BLOG PERIODÍSTICO Y CULTURAL CENTRADO, FUNDAMENTALMENTE, EN LA PUBLICACIÓN DE ARTÍCULOS DE OPINIÓN SOBRE TEMAS DE ACTUALIDAD ELABORADOS POR MARIA PEREZ UBIERA.

lunes, 17 de mayo de 2010

GARZÓN, VOLVERÁS A VER AMANECER

Son tantos los frentes abiertos contra Garzón, que ya he perdido la cuenta. A ver si recapitulo:
La presunta ilegalidad de la orden de escucha de las comunicaciones telefónicas entre algunos imputados en el caso Gürtel y sus abogados.
La aplicación-interpretación supuestamente incorrecta, de no sé qué ley de la Transición, hecha para acallar las bocas de las víctimas de la deleznable dictadura franquista y proteger a los asesinos-secuaces, impidiendo con ella la necesaria aplicación de la Ley de Memoria histórica, así como cualquier norma penal internacional hecha para la defensa de derechos humanos, frente a los abusos de genocidas, fascistas y otros elementos poco recomendables en cualquier sociedad avanzada.
Y, por último, los supuestos cobros ilegales por impartir una serie de conferencias en distintos países de América, que en realidad no cobró él sino las Universidades en las que fueron impartidas.
Creo que ya está, pero debería tirar de hemeroteca para comprobarlo, porque parece que, últimamente, a este hombre le ha tocado jugar el papel de "perro flaco".
Pues bien, una vez introducido el tema, no me queda más opción que desarrollar de forma esquemática mi opinión al respecto. Y lo haré así porque se trata de un asunto complejo y de gran calado moral, legal, social y político.

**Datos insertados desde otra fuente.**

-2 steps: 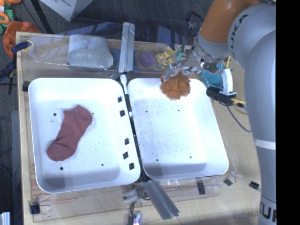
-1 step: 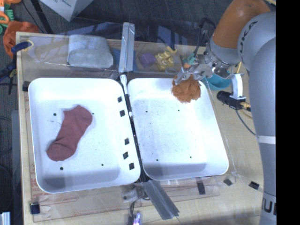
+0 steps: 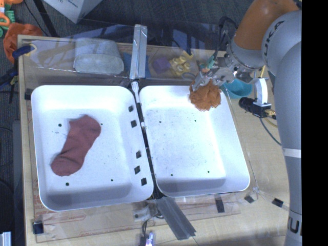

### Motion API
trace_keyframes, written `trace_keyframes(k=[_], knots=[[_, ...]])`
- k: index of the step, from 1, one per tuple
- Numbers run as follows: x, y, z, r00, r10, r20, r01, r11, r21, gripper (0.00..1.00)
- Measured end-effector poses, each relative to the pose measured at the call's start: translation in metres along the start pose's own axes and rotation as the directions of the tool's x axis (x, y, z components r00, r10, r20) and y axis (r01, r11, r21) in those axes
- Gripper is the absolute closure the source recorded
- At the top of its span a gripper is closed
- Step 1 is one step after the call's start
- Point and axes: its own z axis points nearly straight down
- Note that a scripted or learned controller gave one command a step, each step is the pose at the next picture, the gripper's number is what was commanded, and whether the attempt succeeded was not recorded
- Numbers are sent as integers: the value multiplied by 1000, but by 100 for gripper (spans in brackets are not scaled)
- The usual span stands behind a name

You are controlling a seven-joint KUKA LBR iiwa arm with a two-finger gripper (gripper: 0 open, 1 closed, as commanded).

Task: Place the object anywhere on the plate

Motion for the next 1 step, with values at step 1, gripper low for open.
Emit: trace_keyframes(k=[1], knots=[[15, -1, -3, 998, 62, -2, -62, 998, 3, 100]])
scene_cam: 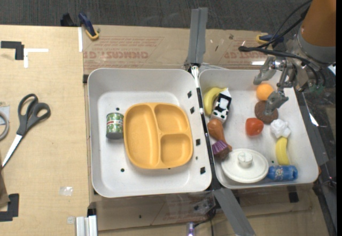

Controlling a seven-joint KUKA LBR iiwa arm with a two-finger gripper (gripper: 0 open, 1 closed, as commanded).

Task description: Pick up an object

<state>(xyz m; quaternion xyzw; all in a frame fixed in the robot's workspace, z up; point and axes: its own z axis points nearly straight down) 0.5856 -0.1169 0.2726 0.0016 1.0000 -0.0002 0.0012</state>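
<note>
Closest to the lens, a white round lid (pixel 245 165) and a blue toy (pixel 281 173) lay against the near wall of the right bin (pixel 312 138). The likely target was a brown rounded object (pixel 264 112) in the far half of that bin. The gripper (pixel 275 100) stood low over it and seemed to touch its upper right side. Whether the gripper was wide, narrow or closed on anything could not be told from this angle.

Around the brown object sat an orange ball (pixel 263 91) just behind it, a red tomato (pixel 254 126) just in front, and a white crumpled piece (pixel 279 128) to its right. Farther off lay a small banana (pixel 282 150) and, by the dividing wall, a larger banana (pixel 210 100) beside a black-and-white carton (pixel 221 106).

The left bin (pixel 99 138) held a yellow divided tray (pixel 158 135) and a green can (pixel 114 125). Scissors (pixel 26 117) lay on the tabletop (pixel 43 176).

The step looked like the descent onto the object, with no lift yet. Next would come a firm closing without nudging the orange ball, then a straight rise.
</note>
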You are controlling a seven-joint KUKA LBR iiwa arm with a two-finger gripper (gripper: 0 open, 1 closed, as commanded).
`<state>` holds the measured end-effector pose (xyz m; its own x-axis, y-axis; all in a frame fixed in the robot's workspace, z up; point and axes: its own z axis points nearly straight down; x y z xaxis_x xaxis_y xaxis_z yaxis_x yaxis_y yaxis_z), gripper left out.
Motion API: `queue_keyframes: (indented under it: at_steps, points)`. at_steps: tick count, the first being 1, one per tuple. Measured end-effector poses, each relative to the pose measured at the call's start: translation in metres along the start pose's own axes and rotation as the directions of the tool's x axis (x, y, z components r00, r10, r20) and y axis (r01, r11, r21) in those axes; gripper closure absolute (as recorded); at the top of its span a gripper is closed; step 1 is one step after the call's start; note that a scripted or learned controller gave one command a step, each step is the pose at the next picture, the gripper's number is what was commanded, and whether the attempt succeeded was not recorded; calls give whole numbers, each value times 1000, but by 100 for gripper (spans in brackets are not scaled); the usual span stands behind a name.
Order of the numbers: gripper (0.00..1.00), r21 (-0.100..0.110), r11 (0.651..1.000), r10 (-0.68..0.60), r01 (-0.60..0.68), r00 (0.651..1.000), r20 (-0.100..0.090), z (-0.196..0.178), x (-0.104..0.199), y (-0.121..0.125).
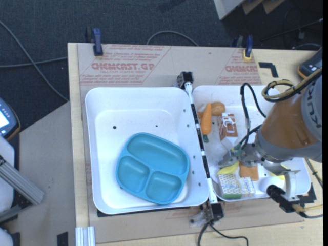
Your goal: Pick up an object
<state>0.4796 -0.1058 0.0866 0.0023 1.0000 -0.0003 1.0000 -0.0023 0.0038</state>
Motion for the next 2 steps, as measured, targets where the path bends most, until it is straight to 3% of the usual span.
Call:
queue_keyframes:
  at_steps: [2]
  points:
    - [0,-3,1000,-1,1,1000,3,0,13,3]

Desengañémonos, es evidente que Garzón, como casi todos, tiene luces y sombras. Y no seré yo quien se erija en su máxima, absoluta e incondicional defensora. Sé que en muchas ocasiones se ha equivocado, sea en las formas o en el fondo. Su personalidad exhibicionista no me atrae demasiado. Pero creo que lo más importante en todas las polémicas en que este juez-magistrado se ve involucrado es saber dilucidar qué es lo más importante para cada uno de nosotros: la Justicia Material o la mera Justicia formal. Y créanme, tengo mi opinión al respecto, y encontraré la ocasión para exponerla detenidamente, pero ahora me limitaré a comentar, y lean bien, me limitaré a comentar que, PESE A TODO, soy plenamente consciente de que vivimos en un Estado de Derecho. Pese a todo, y con todo lo que ello implica. Razón por la que siempre he tenido un gran dilema moral y filosófico, porque hace mucho que me di cuenta de que demasiados formalismos limitan las posibilidades de una Justicia efectiva, real , 'Natural', pero la ausencia de éstos también pueden conducir a la vulneración de demasiados derechos, y consecuentemente hacer de la búsqueda de la verdad una total injusticia.

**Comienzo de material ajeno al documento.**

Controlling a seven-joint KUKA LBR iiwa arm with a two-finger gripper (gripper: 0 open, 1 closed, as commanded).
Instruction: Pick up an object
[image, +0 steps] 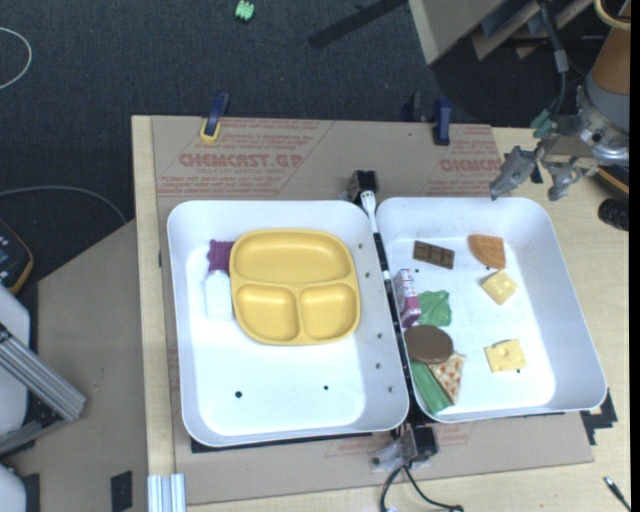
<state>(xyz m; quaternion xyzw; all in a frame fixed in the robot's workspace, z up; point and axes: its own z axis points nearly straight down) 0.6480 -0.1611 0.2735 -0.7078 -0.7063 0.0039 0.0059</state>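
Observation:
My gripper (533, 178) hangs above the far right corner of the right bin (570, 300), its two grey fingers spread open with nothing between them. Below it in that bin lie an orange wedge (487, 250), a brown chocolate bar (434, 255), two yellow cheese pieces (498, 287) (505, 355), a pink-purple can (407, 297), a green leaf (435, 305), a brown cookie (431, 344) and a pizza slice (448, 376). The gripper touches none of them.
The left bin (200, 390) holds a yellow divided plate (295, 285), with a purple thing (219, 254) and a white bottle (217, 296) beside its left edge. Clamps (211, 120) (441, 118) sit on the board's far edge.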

Lo ideal, a nadie se le escapa, sería lograr el perfecto equilibrio entre ambos extremos, pero me temo que eso es imposible, y siempre se produce una declinación de uno respecto del otro. No hay soluciones absolutas, porque no hay una Justicia absoluta. Cada ser humano tiene su peculiar valoración de los hechos y de los principios, y no hay posibilidad alguna de aunar entendimientos, por tanto no hay posibilidad alguna de saber, ni siquiera en cada caso concreto, cuál de las posibles soluciones es la verdaderamente justa.
Por tanto, en el caso de Garzón, yo sí tengo mi propia idea de lo que sería más justo, PESE A TODO, pero sé de un buen puñado de ciudadanos de este país que estarán en desacuerdo conmigo. Algo tendrán que temer.

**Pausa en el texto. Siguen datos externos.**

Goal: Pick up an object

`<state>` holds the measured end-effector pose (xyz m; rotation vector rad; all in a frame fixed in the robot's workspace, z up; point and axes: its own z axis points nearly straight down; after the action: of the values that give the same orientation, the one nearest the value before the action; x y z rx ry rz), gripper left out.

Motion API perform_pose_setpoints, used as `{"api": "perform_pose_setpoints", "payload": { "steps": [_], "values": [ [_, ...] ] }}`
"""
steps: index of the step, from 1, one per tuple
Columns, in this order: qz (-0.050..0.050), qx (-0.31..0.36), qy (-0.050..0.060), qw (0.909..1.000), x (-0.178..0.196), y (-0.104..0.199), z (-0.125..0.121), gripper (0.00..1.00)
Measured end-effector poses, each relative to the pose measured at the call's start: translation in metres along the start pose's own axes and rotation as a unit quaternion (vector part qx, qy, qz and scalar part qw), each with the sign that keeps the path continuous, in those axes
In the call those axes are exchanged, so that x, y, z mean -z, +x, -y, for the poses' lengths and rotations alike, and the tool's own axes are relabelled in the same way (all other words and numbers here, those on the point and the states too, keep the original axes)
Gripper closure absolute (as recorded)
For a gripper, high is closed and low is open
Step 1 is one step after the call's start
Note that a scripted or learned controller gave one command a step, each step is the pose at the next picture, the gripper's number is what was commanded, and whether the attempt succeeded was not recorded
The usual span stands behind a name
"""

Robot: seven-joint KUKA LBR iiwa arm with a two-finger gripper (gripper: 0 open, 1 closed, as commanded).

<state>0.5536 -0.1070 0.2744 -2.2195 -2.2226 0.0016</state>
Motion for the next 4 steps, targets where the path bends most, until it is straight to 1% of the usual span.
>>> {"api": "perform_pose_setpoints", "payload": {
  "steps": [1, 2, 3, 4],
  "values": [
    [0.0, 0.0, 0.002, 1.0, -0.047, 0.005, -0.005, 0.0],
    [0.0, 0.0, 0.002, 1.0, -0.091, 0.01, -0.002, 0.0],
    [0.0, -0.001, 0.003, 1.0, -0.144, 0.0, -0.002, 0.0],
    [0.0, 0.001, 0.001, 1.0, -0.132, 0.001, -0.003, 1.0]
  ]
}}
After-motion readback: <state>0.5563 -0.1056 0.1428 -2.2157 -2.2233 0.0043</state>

Me despido con el refranero: "No la hagas, no la temas". Y apostillo: después de hecha, tendrás que apechugar con las consecuencias.
La Historia es una moneda que ha de acuñarse por ambas caras. No creo en el revanchismo, ni lo defiendo, pero sí creo en la Justicia y en el derecho a saber la verdad y no hablo sólo de un derecho de víctimas y familiares, sino de un derecho de toda la sociedad española, de toda la comunidad internacional.